Peace bonds are a Goldilocks remedy that may be too strong for those who only have radical views and too weak for those who are prepared to move to violence. The Driver case may be evidence of the second scenario. But it is notoriously difficult to distinguish perfectly between those who will voice radical and hateful views, and those who will act on them in a violent manner.

2. Why was he not prosecuted?

Material for planning a bomb was discovered when Mr. Driver was initially arrested on the peace bond in 2015. Why was he not prosecuted then? Similarly, the terrorist who attacked two Canadian soldiers in Quebec in October, 2014, was not prosecuted even after his passport was seized to stop him from travelling to Syria.

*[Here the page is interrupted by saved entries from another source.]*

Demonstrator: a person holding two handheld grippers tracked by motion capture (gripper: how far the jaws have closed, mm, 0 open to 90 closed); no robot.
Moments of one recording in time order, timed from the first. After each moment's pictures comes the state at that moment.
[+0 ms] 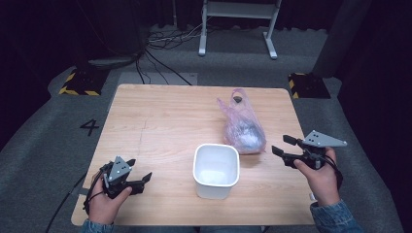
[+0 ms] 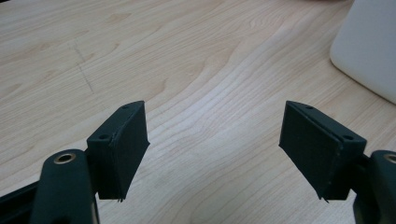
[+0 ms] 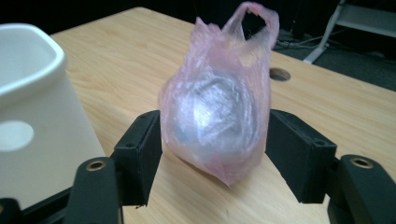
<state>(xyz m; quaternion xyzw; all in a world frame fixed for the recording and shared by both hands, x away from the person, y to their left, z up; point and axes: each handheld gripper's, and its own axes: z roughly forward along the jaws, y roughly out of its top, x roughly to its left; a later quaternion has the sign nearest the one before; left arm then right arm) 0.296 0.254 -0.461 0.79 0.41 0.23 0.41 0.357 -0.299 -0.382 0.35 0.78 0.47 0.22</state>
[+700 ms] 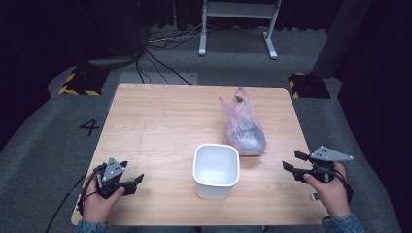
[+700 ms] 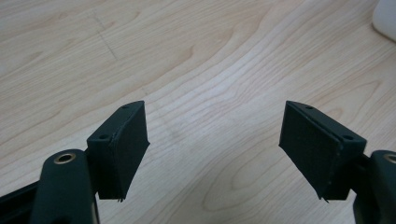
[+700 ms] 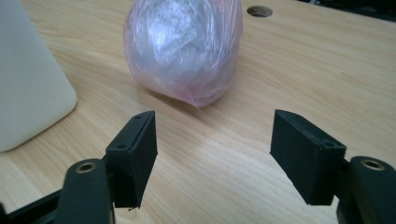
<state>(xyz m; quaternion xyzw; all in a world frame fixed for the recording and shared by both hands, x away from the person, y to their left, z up) 0.299 0.279 -0.479 0.80 0.42 0.23 0.38 0.339 -0.339 -0.428 0.40 0.79 0.42 0.20</state>
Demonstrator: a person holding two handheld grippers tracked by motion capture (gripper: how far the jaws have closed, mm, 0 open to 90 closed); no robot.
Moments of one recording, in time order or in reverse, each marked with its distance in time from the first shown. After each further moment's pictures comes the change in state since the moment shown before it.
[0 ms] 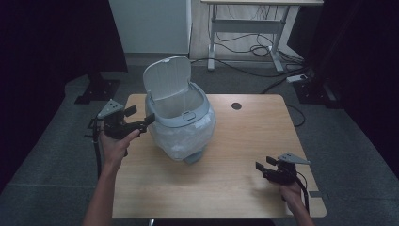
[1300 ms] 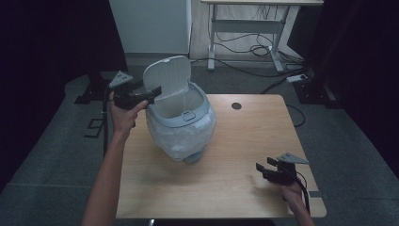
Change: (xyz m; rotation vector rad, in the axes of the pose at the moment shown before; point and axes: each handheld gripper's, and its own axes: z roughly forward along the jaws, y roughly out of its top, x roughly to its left) left arm 0.019 0.058 0.052 -0.062 -0.016 0.051; right arm -0.004 -0.004 0.004 0.033 -0.018 -0.018
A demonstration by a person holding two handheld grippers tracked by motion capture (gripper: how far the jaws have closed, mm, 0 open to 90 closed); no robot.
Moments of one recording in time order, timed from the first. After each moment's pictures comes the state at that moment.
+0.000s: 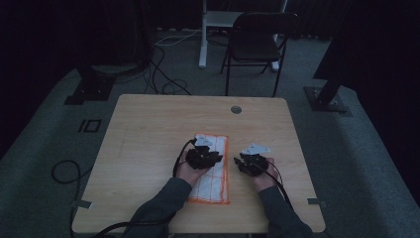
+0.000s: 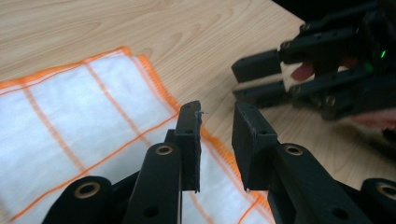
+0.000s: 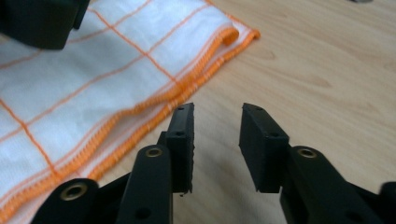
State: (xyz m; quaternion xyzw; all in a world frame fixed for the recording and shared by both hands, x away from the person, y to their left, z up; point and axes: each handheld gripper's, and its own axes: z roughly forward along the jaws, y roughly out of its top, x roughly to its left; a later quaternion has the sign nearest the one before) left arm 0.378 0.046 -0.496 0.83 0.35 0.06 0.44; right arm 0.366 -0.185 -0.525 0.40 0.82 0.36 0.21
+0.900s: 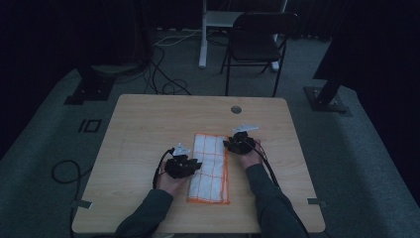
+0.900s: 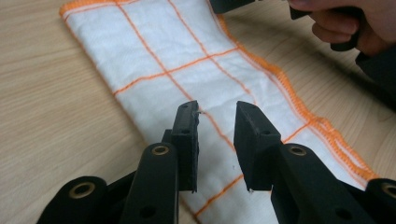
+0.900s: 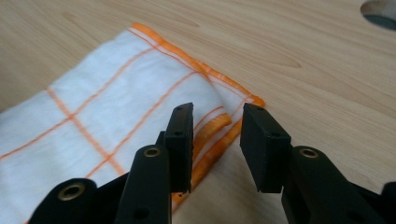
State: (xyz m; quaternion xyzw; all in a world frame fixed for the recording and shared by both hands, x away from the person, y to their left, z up) left arm 0.355 0.108 -0.521 0.81 0.40 0.08 0.42; right arm 0.453 -0.158 -0.531 0.43 0.80 0.39 0.14
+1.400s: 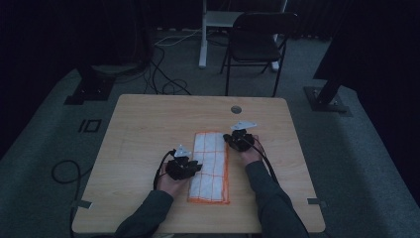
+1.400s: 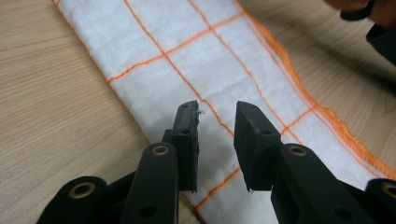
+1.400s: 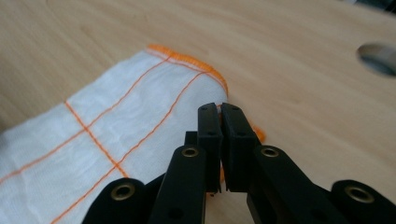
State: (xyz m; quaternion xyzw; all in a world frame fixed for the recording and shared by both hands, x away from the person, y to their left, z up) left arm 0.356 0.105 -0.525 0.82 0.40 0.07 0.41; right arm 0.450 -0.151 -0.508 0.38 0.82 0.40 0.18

Do these examples justify a need for new terrorism offences, such as possessing material useful to terrorism (available, and controversial, under British law)? Or was the failure to prosecute another example of Canada’s long running problems in converting intelligence into evidence that can be used in court?

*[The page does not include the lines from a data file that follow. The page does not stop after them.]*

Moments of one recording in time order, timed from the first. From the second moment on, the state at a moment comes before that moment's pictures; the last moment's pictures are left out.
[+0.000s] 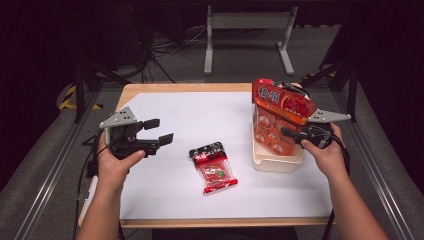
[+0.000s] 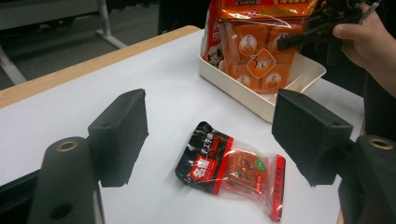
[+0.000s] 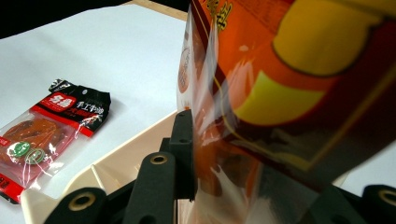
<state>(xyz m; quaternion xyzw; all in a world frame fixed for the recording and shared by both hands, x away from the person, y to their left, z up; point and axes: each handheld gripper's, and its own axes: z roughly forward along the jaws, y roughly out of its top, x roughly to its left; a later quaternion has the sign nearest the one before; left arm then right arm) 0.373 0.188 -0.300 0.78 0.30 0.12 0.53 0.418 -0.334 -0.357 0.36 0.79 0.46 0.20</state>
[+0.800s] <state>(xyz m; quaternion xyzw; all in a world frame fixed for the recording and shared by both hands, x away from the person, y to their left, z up) 0.380 0.182 -0.307 0.79 0.31 0.10 0.52 0.407 -0.354 -0.352 0.39 0.72 0.51 0.25</state>
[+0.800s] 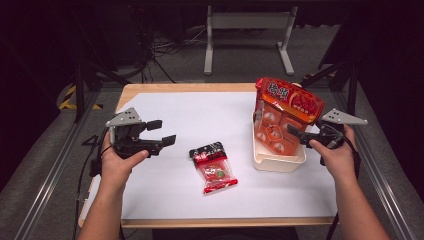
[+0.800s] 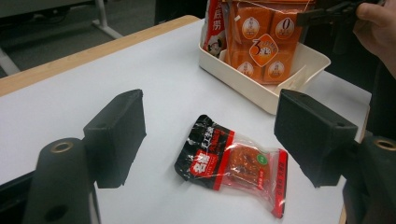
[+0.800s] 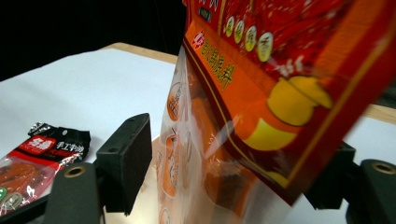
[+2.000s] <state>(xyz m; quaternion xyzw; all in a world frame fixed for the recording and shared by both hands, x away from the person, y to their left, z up) 0.405 0.164 -0.334 0.82 0.31 0.11 0.47 0.346 -0.371 -0.326 0.37 0.76 0.48 0.25</state>
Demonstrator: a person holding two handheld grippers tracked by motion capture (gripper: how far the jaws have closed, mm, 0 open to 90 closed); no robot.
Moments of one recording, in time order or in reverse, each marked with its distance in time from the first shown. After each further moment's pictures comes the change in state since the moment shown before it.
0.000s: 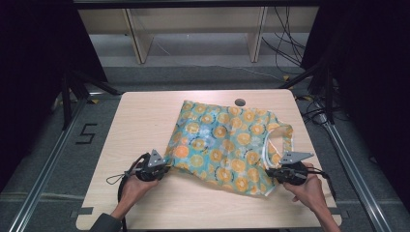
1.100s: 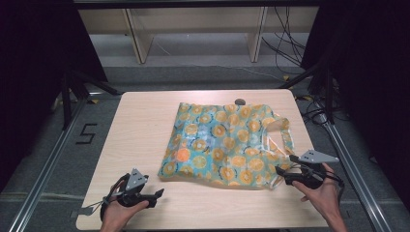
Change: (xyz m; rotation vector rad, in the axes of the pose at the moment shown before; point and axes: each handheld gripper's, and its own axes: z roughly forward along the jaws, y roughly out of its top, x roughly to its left) left arm -0.038 -0.043 -0.057 -0.093 0.009 -0.144; right arm -0.014 -0.012 -0.032 -0.172 -0.178 0.138
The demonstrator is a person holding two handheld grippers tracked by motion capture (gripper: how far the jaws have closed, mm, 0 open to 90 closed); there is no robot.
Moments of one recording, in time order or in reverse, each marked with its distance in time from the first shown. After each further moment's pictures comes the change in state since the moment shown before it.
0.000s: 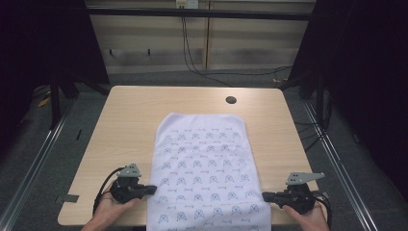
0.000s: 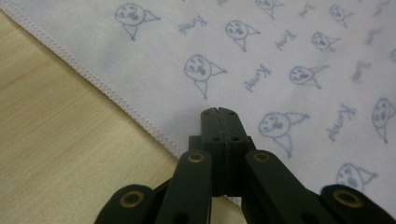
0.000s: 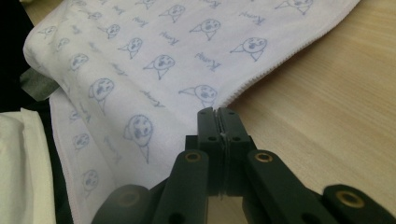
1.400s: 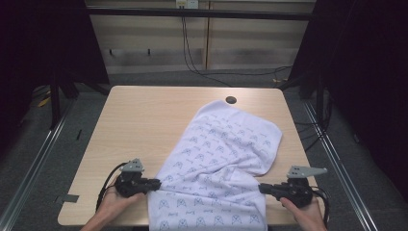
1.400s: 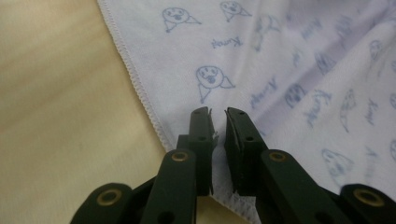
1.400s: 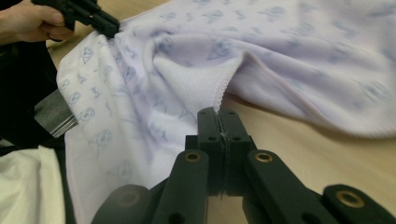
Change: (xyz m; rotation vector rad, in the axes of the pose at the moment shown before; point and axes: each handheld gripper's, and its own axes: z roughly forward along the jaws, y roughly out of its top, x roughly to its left) left arm 0.003 0.000 0.006 -0.002 -0.024 0.015; right arm 0.002 0.014 -0.006 -0.130 0.026 0.017
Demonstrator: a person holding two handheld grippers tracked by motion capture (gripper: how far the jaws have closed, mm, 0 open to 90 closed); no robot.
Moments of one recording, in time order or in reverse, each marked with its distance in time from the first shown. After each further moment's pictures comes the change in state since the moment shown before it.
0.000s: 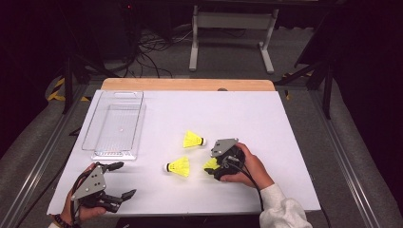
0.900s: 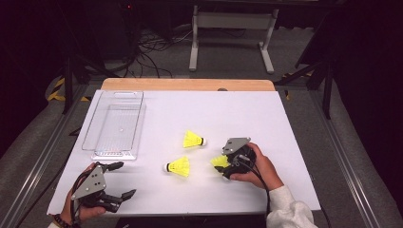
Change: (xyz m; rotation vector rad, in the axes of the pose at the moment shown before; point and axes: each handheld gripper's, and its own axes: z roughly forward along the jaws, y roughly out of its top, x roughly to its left) left arm 0.001 0.000 0.000 0.005 -0.004 -0.003; right arm -0.011 -0.022 -0.016 0.020 -0.071 0.066
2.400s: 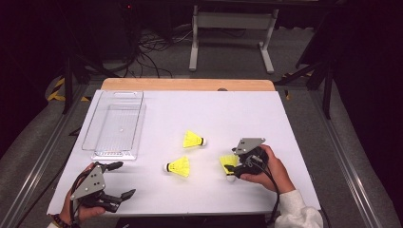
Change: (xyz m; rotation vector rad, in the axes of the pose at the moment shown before) left arm 0.000 0.001 -0.002 -0.001 0.007 0.000; right arm -0.006 -0.018 -0.025 -0.010 -0.017 0.046
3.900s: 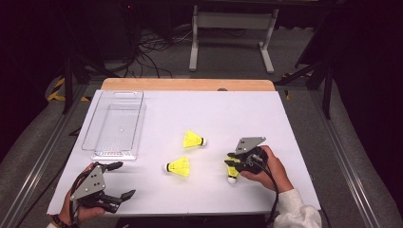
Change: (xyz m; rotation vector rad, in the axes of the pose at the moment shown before) left arm -0.002 0.001 0.000 0.002 -0.002 0.007; right arm -0.001 0.002 0.000 -0.023 0.040 -0.002
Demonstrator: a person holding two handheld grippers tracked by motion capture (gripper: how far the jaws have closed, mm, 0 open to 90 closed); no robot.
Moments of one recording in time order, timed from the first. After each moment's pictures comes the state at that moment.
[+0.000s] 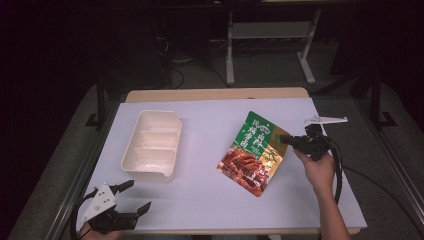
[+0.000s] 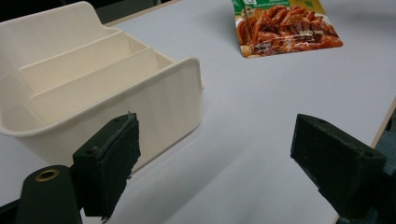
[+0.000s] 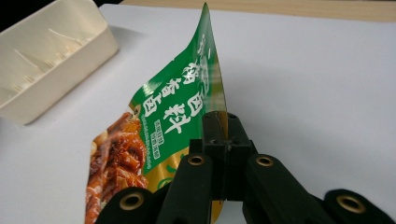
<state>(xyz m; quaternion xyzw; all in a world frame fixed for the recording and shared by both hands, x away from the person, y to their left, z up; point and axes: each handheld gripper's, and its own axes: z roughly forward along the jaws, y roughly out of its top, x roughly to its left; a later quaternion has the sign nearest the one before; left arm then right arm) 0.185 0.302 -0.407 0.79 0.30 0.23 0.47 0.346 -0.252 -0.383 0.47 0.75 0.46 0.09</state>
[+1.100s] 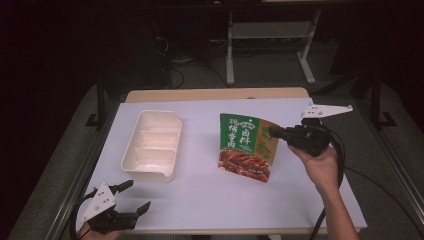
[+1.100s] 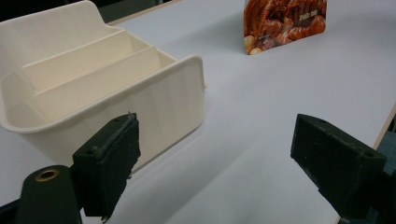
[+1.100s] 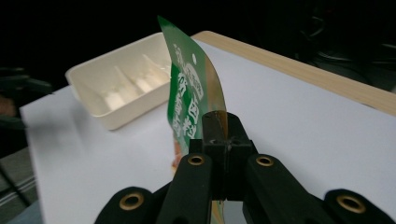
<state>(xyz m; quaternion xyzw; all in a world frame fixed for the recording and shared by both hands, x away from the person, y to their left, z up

Mr. Driver was likely in violation of his peace-bond terms (and thus subject to imprisonment for up to four years) long before his “martyrdom” video was discovered. So why was there no arrest much earlier? Was it because he was not subject to active surveillance? Did this stem from lack of security service resources?

Or would incarceration on any of these bases simply have delayed his plot, but accelerated his move from radical opinion to a preparedness to act violently, as has been the case in Europe?

3. What is the role of prevention in our anti-terrorism strategy?

Mr. Driver challenged the constitutionality of the peace bond regime revised by Bill C-51, which changed the original 2001 system to make it easier to impose conditions. He lost most of his challenge, but was successful in having struck down the power to impose a mandatory counselling program. (Mr. Driver’s father has expressed regrets that his son was not required to attend such a program.)

Can we construct programs likely to succeed in such cases? There is considerable debate about this in the social sciences. On the other hand, peace bond and incarceration are not permanent solutions. They may disrupt but without fixing. We do need to make progress on programs to counter violent extremism.

4. Could inter-agency co-operation have been improved?

The system worked – but only at the 11th hour. The RCMP made a convincing case at its press conference Thursday for effective and quick co-operation among various police forces, including the FBI. They also thanked Canada’s intelligence agencies.

But what, if any role, did the intelligence agencies play earlier? The RCMP was aware of Mr. Driver’s communications with a number of foreign terrorists. Did this information come from intelligence services, and if so, did this make a prosecution more difficult given the notorious reluctance of intelligence agencies to disclose their sources and methods?

5. What does this mean for amendments to Bill C-51?

The Driver incident and the Victoria case may be used as a political football in the delayed debate about amendments to Bill C-51, the Anti-terrorism Act. But C-51 may not be central to the Driver case. The peace bond did not work, and likely could have been imposed on him without the law. Bill C-51 did little to increase prosecution capabilities and he was not prosecuted under (the constitutionally doubtful) new speech offence created by C-51.

Meanwhile, some on social media suggest that the civil liberties group that contested Mr. Driver’s peace bond was wrong to do so.

Defending liberty while preserving security is like balancing an umbrella on the tip of one’s finger: It is never in perfect equilibrium. Instead it is always a dynamic exercise involving constant reaction and correction. Without an active espousal of civil liberties values, we risk the umbrella collapsing in constant reaction, with never any correction. Civil liberties groups do their jobs, just as security services do. We need them both to bring their A games.